• _Your task_: Wherever a line in the data below holds "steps", copy that line.

• _Records provided_:
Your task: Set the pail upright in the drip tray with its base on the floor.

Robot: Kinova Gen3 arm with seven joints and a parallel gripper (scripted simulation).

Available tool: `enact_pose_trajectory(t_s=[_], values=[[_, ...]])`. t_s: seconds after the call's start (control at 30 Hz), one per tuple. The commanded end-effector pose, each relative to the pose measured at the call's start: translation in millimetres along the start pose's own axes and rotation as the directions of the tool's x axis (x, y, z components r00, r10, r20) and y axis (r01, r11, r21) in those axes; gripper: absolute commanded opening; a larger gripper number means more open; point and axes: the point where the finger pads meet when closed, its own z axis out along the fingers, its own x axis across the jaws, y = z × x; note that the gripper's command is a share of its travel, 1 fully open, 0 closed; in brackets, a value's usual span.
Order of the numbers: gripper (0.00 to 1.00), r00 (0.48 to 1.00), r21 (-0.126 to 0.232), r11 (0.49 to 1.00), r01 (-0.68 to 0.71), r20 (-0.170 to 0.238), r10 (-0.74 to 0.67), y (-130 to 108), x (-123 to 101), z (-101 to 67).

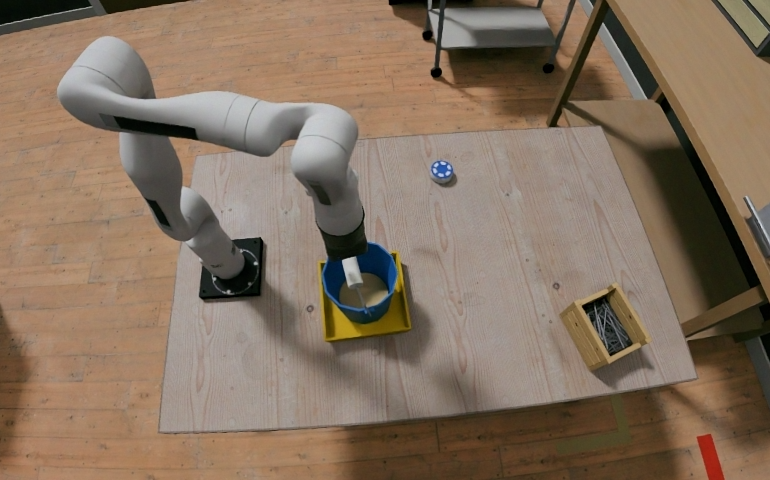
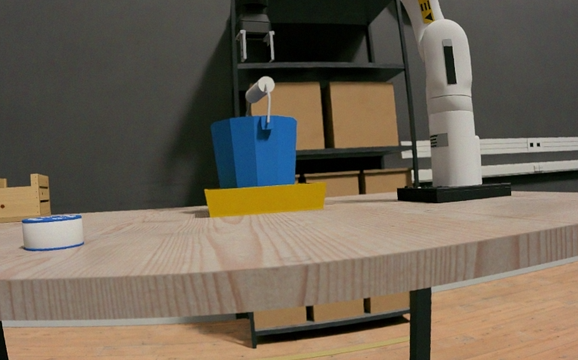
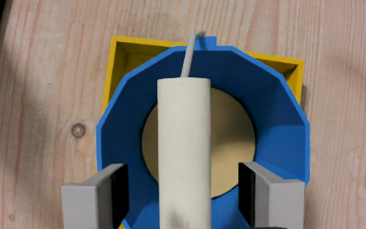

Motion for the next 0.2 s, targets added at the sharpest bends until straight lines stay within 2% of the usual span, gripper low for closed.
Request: enact_pose_trajectory(t_s=[0.0, 0.17], values=[[1.0, 1.0, 0.002, 1.0, 0.002, -0.003, -0.002, -1.4, 0.0, -3.3], [1.0, 1.0, 0.002, 1.0, 0.002, -0.003, -0.002, -1.4, 0.0, -3.3]])
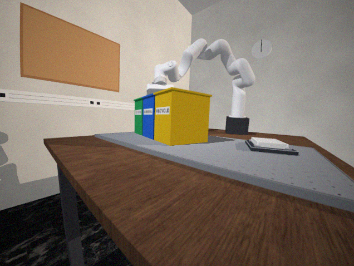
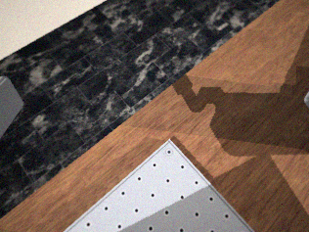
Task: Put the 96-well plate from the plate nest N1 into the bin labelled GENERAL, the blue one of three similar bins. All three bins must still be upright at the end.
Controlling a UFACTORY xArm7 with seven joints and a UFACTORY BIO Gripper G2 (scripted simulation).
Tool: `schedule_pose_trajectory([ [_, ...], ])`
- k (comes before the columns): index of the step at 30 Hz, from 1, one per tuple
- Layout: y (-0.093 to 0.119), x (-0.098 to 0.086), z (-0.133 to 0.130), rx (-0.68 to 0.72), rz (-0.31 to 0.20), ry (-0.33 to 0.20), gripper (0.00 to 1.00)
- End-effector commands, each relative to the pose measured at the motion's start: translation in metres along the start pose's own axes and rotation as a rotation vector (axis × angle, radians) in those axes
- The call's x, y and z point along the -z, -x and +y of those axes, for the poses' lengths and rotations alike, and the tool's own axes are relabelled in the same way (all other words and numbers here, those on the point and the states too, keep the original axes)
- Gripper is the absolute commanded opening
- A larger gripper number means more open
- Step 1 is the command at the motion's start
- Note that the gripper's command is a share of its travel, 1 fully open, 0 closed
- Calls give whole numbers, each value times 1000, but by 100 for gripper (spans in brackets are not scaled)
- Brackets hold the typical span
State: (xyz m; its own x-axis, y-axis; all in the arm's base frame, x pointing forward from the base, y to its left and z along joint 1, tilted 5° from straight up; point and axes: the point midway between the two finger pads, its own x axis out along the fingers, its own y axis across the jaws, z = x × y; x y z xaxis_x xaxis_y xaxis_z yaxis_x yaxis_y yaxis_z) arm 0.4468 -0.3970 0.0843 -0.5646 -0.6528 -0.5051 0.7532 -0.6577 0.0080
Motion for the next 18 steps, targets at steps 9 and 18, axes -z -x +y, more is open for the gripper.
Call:
schedule_pose_trajectory([
  [9, 1, -3, 2, -3, 0, -6, 100],
  [18, 3, -7, 2, -3, 0, -6, 37],
])
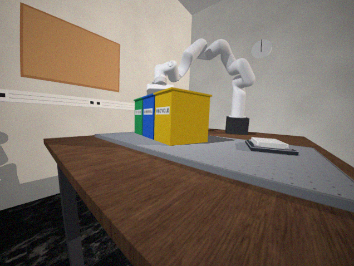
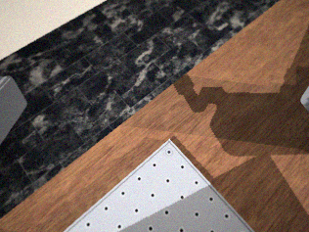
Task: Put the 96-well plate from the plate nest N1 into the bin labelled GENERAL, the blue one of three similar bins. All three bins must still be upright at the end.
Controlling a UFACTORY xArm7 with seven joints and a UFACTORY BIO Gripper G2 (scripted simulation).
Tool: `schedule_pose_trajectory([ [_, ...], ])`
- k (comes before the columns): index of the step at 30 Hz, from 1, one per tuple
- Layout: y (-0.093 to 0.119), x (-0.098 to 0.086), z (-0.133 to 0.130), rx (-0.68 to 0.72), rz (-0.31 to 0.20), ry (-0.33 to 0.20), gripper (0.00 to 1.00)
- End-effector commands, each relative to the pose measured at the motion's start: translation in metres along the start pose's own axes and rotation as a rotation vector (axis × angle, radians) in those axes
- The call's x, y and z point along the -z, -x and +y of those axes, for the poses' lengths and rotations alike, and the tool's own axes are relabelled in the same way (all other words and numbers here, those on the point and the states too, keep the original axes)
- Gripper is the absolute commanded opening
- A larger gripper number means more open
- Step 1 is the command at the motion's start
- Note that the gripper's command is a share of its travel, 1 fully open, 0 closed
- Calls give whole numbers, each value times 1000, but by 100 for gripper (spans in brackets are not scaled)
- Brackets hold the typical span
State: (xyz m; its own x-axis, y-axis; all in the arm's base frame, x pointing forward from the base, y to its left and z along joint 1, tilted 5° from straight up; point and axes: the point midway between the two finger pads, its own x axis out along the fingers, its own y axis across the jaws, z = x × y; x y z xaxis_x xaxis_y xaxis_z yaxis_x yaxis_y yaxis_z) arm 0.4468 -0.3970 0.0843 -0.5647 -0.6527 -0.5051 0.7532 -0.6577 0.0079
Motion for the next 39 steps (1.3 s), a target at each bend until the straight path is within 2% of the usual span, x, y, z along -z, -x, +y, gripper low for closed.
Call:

• _Response to the task_:
Motion for the next 18 steps, targets at steps 9 and 18, axes -z -x +y, more is open for the gripper.
Motion for the next 39 steps (1.3 s), a target at each bend until the straight path is within 2% of the usual span, x, y, z along -z, -x, +y, gripper low for closed.

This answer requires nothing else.